I threw back half the whiskey in my tumbler. I said, “No, they call me brother also.”
 
I had supper that night at the hotel. I could have gone to Nora's parents, the Parkers, and had one of my mother-in-law's meals, but that would have meant I'd of had to have talked and I didn't want to do that. After supper I walked around town, being careful to not go in anyplace where I had friends. I looked into the hotel stable to see if my big rawboned gelding was doing all right. He'd done more train riding in one week than a lot of folks got to do in a lifetime. He was fine, and gave me a nicker to let me know.

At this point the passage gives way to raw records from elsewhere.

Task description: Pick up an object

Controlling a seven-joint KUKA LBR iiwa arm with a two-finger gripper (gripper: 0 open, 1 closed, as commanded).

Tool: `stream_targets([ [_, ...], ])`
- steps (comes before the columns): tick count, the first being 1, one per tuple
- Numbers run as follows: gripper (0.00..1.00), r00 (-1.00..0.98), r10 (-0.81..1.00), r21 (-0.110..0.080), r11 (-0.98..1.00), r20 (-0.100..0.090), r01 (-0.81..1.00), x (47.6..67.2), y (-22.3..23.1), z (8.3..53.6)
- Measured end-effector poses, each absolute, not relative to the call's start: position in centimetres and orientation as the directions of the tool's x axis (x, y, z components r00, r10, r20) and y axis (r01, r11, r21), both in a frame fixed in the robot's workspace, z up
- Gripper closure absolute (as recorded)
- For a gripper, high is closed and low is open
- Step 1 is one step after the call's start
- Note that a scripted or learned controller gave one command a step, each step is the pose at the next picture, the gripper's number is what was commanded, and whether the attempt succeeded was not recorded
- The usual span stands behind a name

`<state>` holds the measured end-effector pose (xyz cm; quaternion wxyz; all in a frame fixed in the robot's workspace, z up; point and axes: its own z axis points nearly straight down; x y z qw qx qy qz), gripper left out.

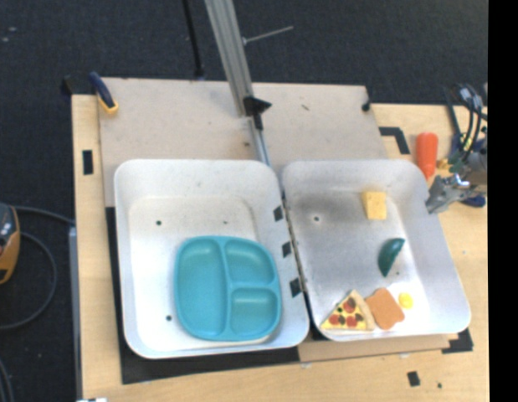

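- The bench (200,124) carries both of my white bins side by side, with a grey metal post (229,44) rising at a slant from behind them.
- The left bin (146,191) holds a teal divided plate (228,289) in its near half, three compartments facing up.
- The right bin (325,199) holds everything I might pick — five small items, all lying loose on its floor, none of them touching me.
- The pizza slice (348,313) sits in the near corner of the right bin, just beside an orange-brown piece (384,307) to its right.
- A dark green piece (391,255) lies near the middle right of that bin, tilted.
- A yellow block (375,204) rests toward the far side of the bin, well apart from the pizza slice.
- A small yellow piece (405,301) sits just right of the orange-brown one.
- My gripper (449,193) hangs at the right rim of the right bin, near its far corner — I cannot tell how my jaws stand, and nothing shows between them.
- The orange band (427,153) on my arm sits just above it.
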<state>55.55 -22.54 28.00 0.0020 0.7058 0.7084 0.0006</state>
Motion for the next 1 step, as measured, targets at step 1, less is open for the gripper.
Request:
stream_targets([
  [1, 1.00, -0.007, 1.000, 0.002, 0.007, 0.000, 1.000, 54.13, -17.69, 28.14],
])
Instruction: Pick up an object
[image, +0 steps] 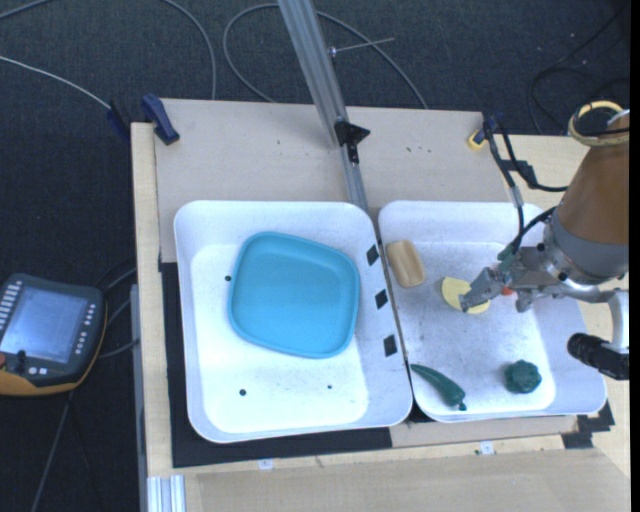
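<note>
Right bin (530, 215): four objects; end effector (478, 297) grips yellow piece (457, 292).

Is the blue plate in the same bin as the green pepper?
No, the blue plate lies in the left bin; the green pepper lies in the right bin.

The blue plate (295, 293) looks smooth, matt plastic — it lies in the left white bin (200, 330), glossy moulded plastic. Under the bins the surface (250, 150) reads as pale, matt wood — behind them a brushed metal rail (318, 70).
</note>
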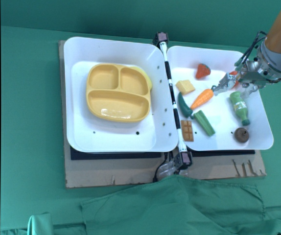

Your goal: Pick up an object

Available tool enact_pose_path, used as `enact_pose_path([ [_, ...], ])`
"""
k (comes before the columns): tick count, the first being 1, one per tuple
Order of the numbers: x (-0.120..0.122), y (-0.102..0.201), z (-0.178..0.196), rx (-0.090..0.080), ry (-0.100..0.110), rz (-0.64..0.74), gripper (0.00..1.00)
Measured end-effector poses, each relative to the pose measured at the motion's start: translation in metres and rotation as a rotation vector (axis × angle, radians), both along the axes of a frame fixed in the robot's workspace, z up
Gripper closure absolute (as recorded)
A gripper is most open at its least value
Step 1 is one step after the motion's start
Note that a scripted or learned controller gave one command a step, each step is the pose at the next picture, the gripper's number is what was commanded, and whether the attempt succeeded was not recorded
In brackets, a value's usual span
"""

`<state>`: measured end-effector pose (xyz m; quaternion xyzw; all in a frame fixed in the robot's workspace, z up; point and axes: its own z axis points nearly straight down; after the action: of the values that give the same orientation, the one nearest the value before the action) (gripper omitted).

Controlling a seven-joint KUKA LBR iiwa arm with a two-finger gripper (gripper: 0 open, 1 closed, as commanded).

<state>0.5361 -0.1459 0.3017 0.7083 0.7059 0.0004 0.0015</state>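
Camera view, slanted from above: gripper [227,85] hangs over the right bin [258,136], between carrot [201,98] and green bottle [239,107]; whether it is wide, narrow or holding anything, cannot tell. Carrot lies just beside it, tilted, tip near the dark green pepper [183,105]. Judgement: carrot is light, rigid moulded plastic, smooth and somewhat slippery; best taken across its thick middle, jaws square to its long axis. Nearby: strawberry [202,71], pale cheese wedge [185,86], cucumber [204,123], waffle-textured biscuit [187,130], brown round piece [241,134]. Left bin [77,131] carries a glossy yellow divided tray [118,93], three compartments. Counter [33,131] draped in green cloth.
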Motion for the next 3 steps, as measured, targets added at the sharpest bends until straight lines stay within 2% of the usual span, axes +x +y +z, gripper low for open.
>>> enact_pose_path([
  [1,0.002,-0.043,-0.089,0.002,0.007,-0.004,0.0],
  [2,-0.046,-0.04,-0.098,0.002,0.003,0.0,0.0],
  [3,-0.044,-0.043,-0.087,-0.002,-0.002,-0.004,1.0],
])
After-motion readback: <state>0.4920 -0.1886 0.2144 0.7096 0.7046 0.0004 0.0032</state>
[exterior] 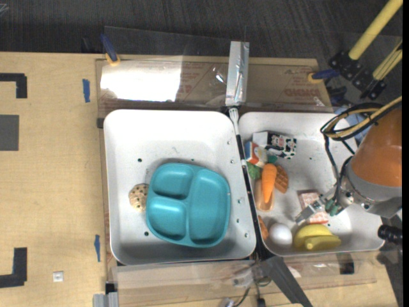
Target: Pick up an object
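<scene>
**Hovering low in the right bin, nothing grabbed yet**

Looks like the approach step. Gripper (317, 211) down at roughly 4 o'clock in the right bin (307, 123), right over a small pinkish packet (308, 200) and just above the yellow banana toy (315, 238). Can't tell whether anything is actually being gripped or how the end effector is set — too small and blurry at the tip. Best guess at the target: the packet or the banana, both touching or nearly touching the tip.

Next move probably calls for a straight drop onto one item and a clean squeeze before lifting.

Crowded over there, though. White ball (280, 235) just beside the banana at 6 o'clock, orange carrot toy (268, 185) near the bin's 9 o'clock side, black-and-white cow-pattern thing (280, 144) up at 11 o'clock. Easy to nudge a neighbour or pinch two at once.

Left bin (128, 133): teal divided plate (188, 203) in the middle, cookie (137, 196) tucked at its 9 o'clock edge. Well apart from the action.
</scene>
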Controlling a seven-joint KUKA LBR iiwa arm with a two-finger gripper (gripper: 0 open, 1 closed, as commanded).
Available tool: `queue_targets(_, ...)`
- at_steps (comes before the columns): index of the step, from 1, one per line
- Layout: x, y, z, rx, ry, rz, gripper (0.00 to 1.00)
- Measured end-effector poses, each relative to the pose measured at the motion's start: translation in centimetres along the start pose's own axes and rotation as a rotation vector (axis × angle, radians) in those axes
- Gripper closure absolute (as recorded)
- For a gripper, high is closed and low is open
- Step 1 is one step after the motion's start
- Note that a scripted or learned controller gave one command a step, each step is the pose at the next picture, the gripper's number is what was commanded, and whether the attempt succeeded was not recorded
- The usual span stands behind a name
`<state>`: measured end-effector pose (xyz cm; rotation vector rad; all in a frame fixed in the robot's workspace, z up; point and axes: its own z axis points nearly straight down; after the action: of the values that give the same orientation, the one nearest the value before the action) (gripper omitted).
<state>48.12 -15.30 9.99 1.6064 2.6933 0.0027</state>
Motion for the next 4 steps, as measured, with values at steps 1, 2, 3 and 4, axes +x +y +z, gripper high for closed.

After that I went back to the hotel and went to bed. I had a considerable amount to think about, but I tried to keep my mind off it. A great deal depended on how Norris was the next day. But in a way, it didn't matter. You don't shoot somebody at close range in an office with the intent of just doing them a little harm. If Norris got out light it wouldn'd be for lack of trying on Shay Jordan's part.
Next morning I took my time shaving and putting on some fresh clothes. Then I went to the dining room and had a long breakfast. I didn't want to rush right over to the infirmary, half because of what I was scared I'd find, and half to give Norris time to get better. Lew came in as I was finishing my last cup of coffee. We visited about nothing in particular, and then I got up to go and see Norris. Lew asked if I wanted him to come with me. I shook my head. “No. But I'll probably be looking for you later on.” He said he'd be around.
Doctor Adams was in the waiting room looking at some papers when I came in. It was a little past nine. He looked up and smiled. He said, “Got some good news. His fever broke last night.”
I said, a little uncomfortably, “Does that mean—”
“His arm? Yes, I would definitely say so. I'm not saying all danger of infection is past, but there's none of that red streaking up and down his arm that would say there was definitely a bad infection. Obviously there was infection, but it localized. It didn't spread. I'm going to give you cautious encouragement. Also, he's not so sick anymore. He held his breakfast down this morning. I'd say it's just a matter of time.”
“I can see him?”
“For a few minutes. But goddammit, don't get him excited. And I mean that, Justa.”
I went in Norris's room. I could see immediately he was feeling considerably better. There was even some color in his face. He gave me a small smile as he turned his head and saw who it was. He said, “I'll be glad to get out of this bed. How was the trip to Oklahoma?”
“Fine,” I said. “We'll talk about that later. Right now I want the straight of what happened in your office.”